Your closest family members may have a right to claim a portion of your estate. Some very close family members —meaning a surviving partner and occasionally children or grandchildren—have the right for claiming an inheritance, and in some situations, this can outweigh what was declared in your will. Below is how it works.
Community Property States
The community property states— California, Arizona, Idaho, Louisiana, Nevada, New Mexico, Texas, Wisconsin, and Washington state—have their own regulations concerning what spouses own and are able to claim. (In Alaska, spouses also can sign an agreement devising community property, and in Tennessee, Kentucky, and South Dakota, spouses can devise a special community property trust.) essentially, each spouse systematically owns half of what either one earned throughout the marriage, unless they have a written agreement that says otherwise. Each spouse can do whatever they like with their own half-share of the community property and with their separate property.
In all other states, there is no regulation that property obtained throughout marriage is owned by both spouses. But to safeguard spouses from getting disinherited, a lot of these states provide a surviving spouse the right to claim 1/3rd to 1/2 of the deceased spouse’s estate, regardless of what the will says. In some states, the amount the surviving spouse can claim is subject to how long the spouses were married. These conditions start only when the surviving spouse goes to court and claims their portion permitted by law. When a surviving spouse does not oppose to receiving less, the will is going to be respected as written.
Example of How Spousal Share Works
Sophia’s will leaves $90,000 to her 3rd husband, Freddy, and divides the rest of her property, totaling just about $600,000, between her 3 daughters from previous marriages. If Freddy is content with his inheritance, everything is going to go according to Sophia’s plan. But if Freddy wishes for more, he can claim a portion of Sophia’s estate—and get considerably more than $90,000. If he does, Sophia’s three daughters are going to take what’s left. When you do not plan on leaving at least 1/2 of your property to your spouse from your will and haven’t provided for your spouse liberally outside of it, you should speak with a lawyer unless your spouse voluntarily agrees, in writing, to your plan.
The Rights of Ex-Spouses
In most states, getting divorced automatically nullifies gifts made to an ex-spouse through your will. But as a cautionary measure, if you do get divorced, create a new will that nullifies the old one. Then you can just leave your ex-spouse out of your new will.

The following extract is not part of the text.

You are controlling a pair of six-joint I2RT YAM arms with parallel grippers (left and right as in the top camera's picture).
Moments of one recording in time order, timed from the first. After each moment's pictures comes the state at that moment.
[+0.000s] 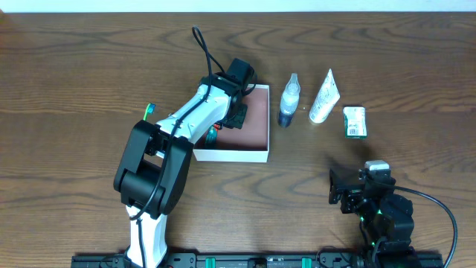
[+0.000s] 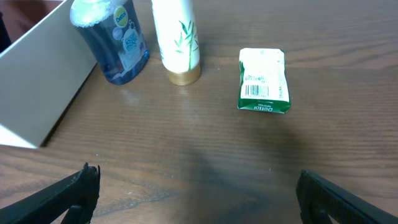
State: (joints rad) left arm -0.48 2.07 1.47 -0.80 -0.12 -0.19; right arm 0.09 0.12 0.14 -0.52 -0.05 0.09
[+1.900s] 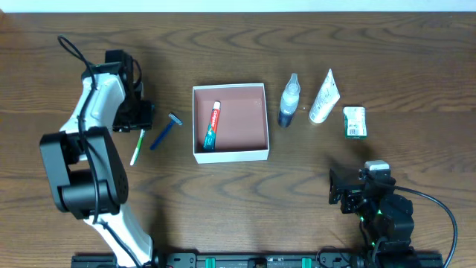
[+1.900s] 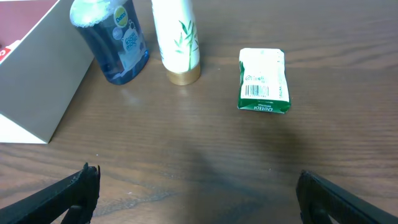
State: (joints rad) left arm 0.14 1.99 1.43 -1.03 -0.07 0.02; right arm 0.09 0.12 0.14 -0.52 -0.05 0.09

Children’s Right to Inherit
By and large, children do not have a right of inheriting anything from their parents. In certain limited cases, nevertheless, children may be allowed to claim a portion of a deceased parent’s property. For instance, Florida statutes forbids the matriarch/ patriarch of a family from leaving their residence to anyone aside from a spouse or minor child if either is still living. Many states do have statutes for safeguarding against an unintentional disinheritance. These statutes usually start when a child is born following the parent making a will that is going to leave property to brothers and/ or sisters, and the parent fails to revise the will to include that child. The law assumes that the parent did not plan to exclude the newest child, but just did not get around to rewriting their will. In that situation, the excluded child could have a right to a considerable portion of the parent’s assets. In many states, these statutes apply not just to children, but additionally to any grandchildren of a child that has passed away. When you choose to disinherit a child, or the son or daughter of a deceased child, your will must undoubtedly affirm your intention. Also, when you have another child following you creating your will, don’t forget to create a new one.